Further, the flight crewmembers demonstrated unprofessional behavior, evidenced by a lack of checklist usage. The SIC's lack of experience in the make and model airplane demanded extra vigilance regarding the use of checklists, which did not occur. Before departure, the CVR did not record the use of a before-takeoff checklist; the CVR recorded the pilots stating some individual pre-takeoff items but not as part of a clear challenge/response checklist. In addition, the approach and before-landing checklists and the transfer of control of the airplane from the SIC to the PIC were not explicitly verbalized. Further, the SIC asked for the descent checklist, to which the PIC responded, "hang on a second"; the complete checklist was not verbalized, and there was no challenge and response. Although not required for Part 91 flights, checklists are universally recognized as basic safe aviation practices.

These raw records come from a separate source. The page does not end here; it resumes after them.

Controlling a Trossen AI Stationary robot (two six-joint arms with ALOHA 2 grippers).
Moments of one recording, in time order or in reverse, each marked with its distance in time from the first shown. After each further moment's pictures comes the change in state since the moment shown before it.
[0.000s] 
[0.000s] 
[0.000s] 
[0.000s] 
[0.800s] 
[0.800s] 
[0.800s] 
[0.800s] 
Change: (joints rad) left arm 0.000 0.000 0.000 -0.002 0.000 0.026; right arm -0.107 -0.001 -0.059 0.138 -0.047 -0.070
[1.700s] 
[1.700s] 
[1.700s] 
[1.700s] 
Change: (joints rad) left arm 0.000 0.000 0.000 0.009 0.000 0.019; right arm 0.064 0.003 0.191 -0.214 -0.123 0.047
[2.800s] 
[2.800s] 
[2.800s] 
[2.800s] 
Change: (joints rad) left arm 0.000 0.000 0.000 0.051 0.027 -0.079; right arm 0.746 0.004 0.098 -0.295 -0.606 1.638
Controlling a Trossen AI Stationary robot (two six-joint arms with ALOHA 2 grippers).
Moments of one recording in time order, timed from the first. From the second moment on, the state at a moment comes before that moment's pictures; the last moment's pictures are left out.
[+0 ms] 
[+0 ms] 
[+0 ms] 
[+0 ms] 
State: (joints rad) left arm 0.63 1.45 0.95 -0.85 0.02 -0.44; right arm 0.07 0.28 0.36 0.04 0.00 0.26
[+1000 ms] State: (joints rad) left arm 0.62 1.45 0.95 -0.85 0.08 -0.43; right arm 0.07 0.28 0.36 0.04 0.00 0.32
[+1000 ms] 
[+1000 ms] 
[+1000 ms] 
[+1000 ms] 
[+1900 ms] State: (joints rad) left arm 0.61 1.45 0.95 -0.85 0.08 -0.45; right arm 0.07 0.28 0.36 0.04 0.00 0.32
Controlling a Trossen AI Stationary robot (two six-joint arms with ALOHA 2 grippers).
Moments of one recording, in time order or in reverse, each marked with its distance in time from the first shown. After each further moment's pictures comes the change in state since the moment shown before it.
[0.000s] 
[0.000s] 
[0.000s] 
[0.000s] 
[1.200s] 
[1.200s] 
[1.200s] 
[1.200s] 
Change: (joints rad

The National Transportation Safety Board determines the probable cause(s) of this accident to be:

The flight crew's failure to obtain the proper airspeed for landing, which resulted in the airplane touching down too fast with inadequate runway remaining to stop and a subsequent runway overrun. Contributing to the accident were the failure of either pilot to call for a go-around and the flight crew's poor crew resource management and lack of professionalism.